Portugal profundo: um passeio pelas SALINAS de Rio Maior

Salinas Rio Maior, By Paula Abreu (02.2018)

No sopé das Serras de Aire e Candeeiros encontra-se um dos poucos locais de produção de sal-gema em Portugal (penso que só há mais um, em Loulé, e aí é obtido em minas). As salinas de Rio Maior são em tudo semelhantes às que se encontram junto ao mar, sendo que aqui a água salgada é extraída de um poço. Em redor destas os antigos armazéns de sal, quase todos adaptados ao comércio, são totalmente construídos em madeira desde as paredes, à portas e até mesmo às fechaduras!


Portugal é cheio de segredinhos bem guardados.

Descobri-los é das melhores e mais enriquecedoras experiências por aqui.

É o mestre cuteleiro à moda antiga no Alentejo...

...o velho queijeiro que ordenha as ovelhas e produz maravilhas da mesma maneira há décadas

a quinta pequenina que produz vinhos e geleias dos deuses…

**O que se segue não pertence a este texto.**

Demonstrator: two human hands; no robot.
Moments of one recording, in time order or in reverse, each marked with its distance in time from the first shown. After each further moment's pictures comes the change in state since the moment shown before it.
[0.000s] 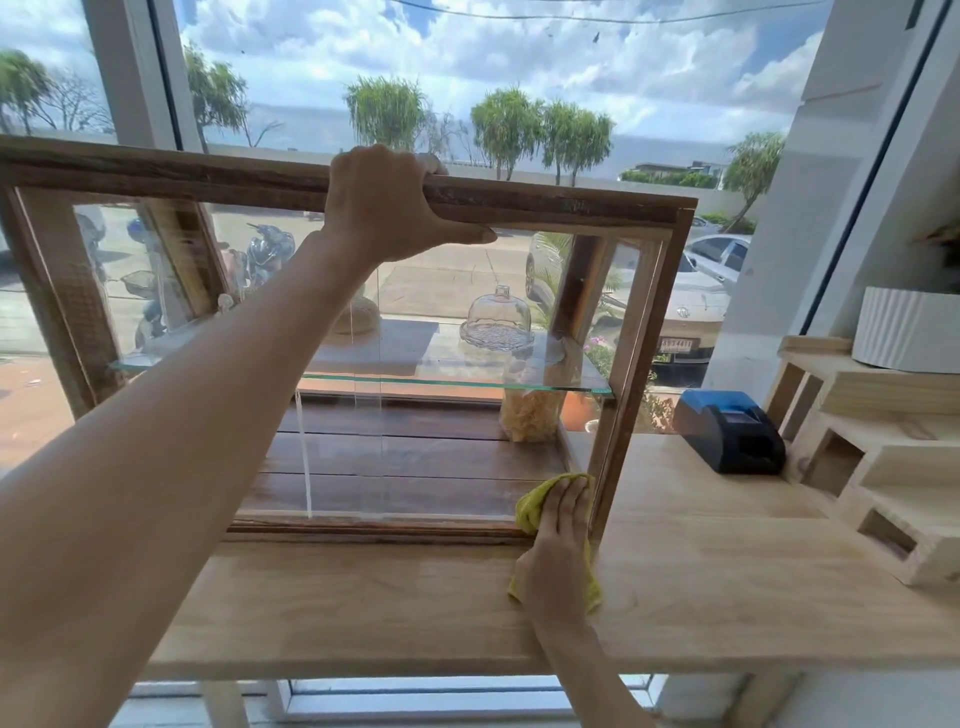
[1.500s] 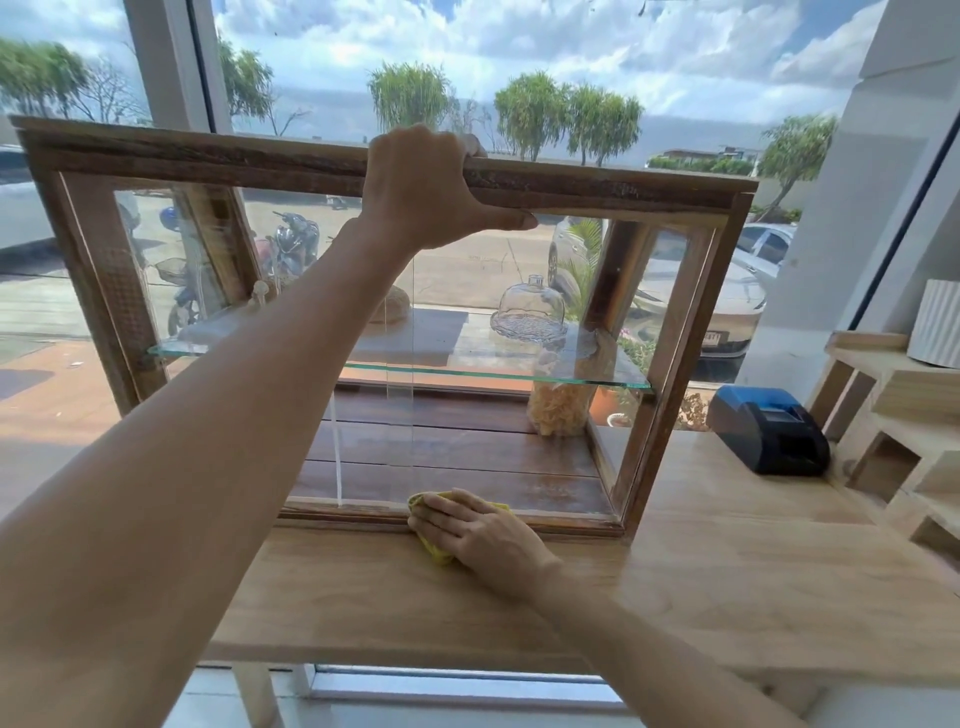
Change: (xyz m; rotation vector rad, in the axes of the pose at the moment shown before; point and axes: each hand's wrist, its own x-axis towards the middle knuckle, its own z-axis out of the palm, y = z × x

Foi em busca de mais uma história dessas para contar que fui parar nas salinas de Rio Maior.

Para começar, uma curiosidade: elas são as únicas salinas portuguesas longe do mar. Mais precisamente: a 30 quilômetros de distância da costa.

Aqui a extração tradicional do sal é uma ciência passada de geração em geração e um passatempo delicioso de acompanhar

Extração de sal desde o século 12 – verdadeiro museu ao ar livre (By Paula Abreu, 02.2018)

  • Bifana à moda da "Salina"


O fenômeno acontece pela proximidade da Serra dos Candeeiros, onde há uma imensa jazida de sal gema.


Senhor Fernando Lopes em ação: o negócio da família já está na quarta geração


Ali, características geográficas permitem que as águas da chuva penetrem na rocha criando cursos de água subterrâneos.


  • A secagem artesanal do sal: de abril a outubro.

  • As piscinas de secagem e o sal empilhado em pirâmides.

  • Uma Viagem no tempo...


O contato com o sal dá origem a uma água que é impressionantemente sete vezes mais salgada do que a água do mar. O resto é trabalho do homem.


Depois de bombeada para poços, a água vai para piscinas rasinhas onde, sob a ação do calor e do vento, evapora naturalmente dentro de uma semana, em média. O manejo é pura sapiência. No final, grandes pirâmides de sal ficam secando antes de serem embalados para a venda. Assim, sem nenhum aditivo químico. Iodo? Nem pensar.

...e a famosa bifaninha à moda de Salinas!

Em redor das piscinas, lá estão as famosas casas de madeira e ruas de pedra. As casas, antigos armazéns de sal, são hoje lojinhas que vendem sal, claro, mas também peças de cerâmica e artesanato em geral... E uma bifana (sanduíche de carne de porco grelhada) que fica simplesmente imperdível acompanhada de uma cervejinha gelada. Pronto, só assim o programa está completo.